At the end of the movie, my son paced and grimaced. “You didn’t like it?” I asked.
“I did,” he said. “It’s just. . .”
“Just what?”
“It’s just . . . how come you weren’t upset when I left for college?”
“I was.”
“You didn’t cry.”
“I did,” I said. “In the bathroom. In the car once I dropped you off. But I wanted you to think I was strong. I didn’t want you to see me fall apart.”
“Why?”
Good question. Maybe next time I won’t wait till I get on the plane. I’ll tell him how I feel as he weaves through 70-miles-an-hour traffic on the way to the airport. I’ll think of this passage from John Updike’s story, “My Father’s Tears,” and try to be more eloquent:
“Come to think of it, I saw my father cry only once. It was at the Alton train station, back when the trains still ran. I was on my way to Philadelphia to catch the train that would return me to Boston and college. I was eager to go, for already my home and my parents had become somewhat unreal to me, and college, with its courses and the hopes for my future they inspired and the girlfriend I had acquired in my sophomore year, had become more real every semester; it shocked me—threw me off track, as it were—to see that my father’s eyes, as he shook my hand goodbye, glittered with tears.

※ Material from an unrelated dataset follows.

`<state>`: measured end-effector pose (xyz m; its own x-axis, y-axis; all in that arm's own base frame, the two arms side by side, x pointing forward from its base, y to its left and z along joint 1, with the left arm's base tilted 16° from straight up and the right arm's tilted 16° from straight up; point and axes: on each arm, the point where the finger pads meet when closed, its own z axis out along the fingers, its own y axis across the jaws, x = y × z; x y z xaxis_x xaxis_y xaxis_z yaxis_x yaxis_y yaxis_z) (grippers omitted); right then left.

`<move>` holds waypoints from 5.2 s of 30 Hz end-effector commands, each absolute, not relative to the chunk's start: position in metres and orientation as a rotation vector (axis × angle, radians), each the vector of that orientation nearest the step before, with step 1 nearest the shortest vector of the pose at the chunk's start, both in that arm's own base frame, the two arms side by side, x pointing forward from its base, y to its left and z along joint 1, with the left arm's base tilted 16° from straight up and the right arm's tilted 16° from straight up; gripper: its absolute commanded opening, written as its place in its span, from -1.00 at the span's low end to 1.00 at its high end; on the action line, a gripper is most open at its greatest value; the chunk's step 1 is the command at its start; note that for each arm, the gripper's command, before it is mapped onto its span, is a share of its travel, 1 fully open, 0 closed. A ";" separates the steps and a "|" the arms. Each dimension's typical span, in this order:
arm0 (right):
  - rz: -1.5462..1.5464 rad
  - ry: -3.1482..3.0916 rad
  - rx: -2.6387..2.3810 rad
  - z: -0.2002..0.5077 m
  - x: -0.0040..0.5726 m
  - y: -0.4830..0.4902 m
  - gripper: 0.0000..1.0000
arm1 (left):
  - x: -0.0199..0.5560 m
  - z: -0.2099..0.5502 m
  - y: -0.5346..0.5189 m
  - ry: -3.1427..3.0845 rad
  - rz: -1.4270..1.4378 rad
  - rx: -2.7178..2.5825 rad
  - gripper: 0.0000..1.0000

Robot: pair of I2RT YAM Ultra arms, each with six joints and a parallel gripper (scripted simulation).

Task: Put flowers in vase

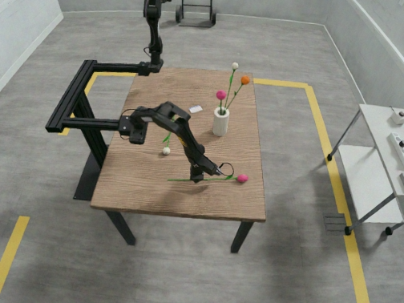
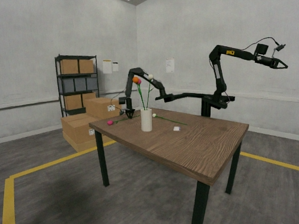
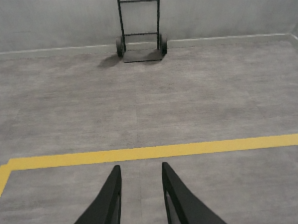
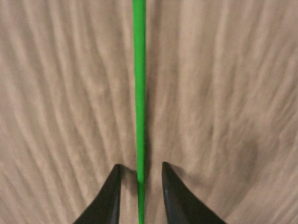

“I blamed it on our shaking hands: for eighteen years, we had never had occasion for this ritual, this manly contact, and we had groped our way into it only in the past few years. He was taller than I, though I was not short, and I realized, his hand warm in mine while he tried to smile, that he had a different perspective than I. I was going somewhere, and he was seeing me go. I was growing in my own sense of myself, and to him I was getting smaller. He had loved me, it came to me as never before. It was something that had not needed to be said before, and now his tears were saying it.”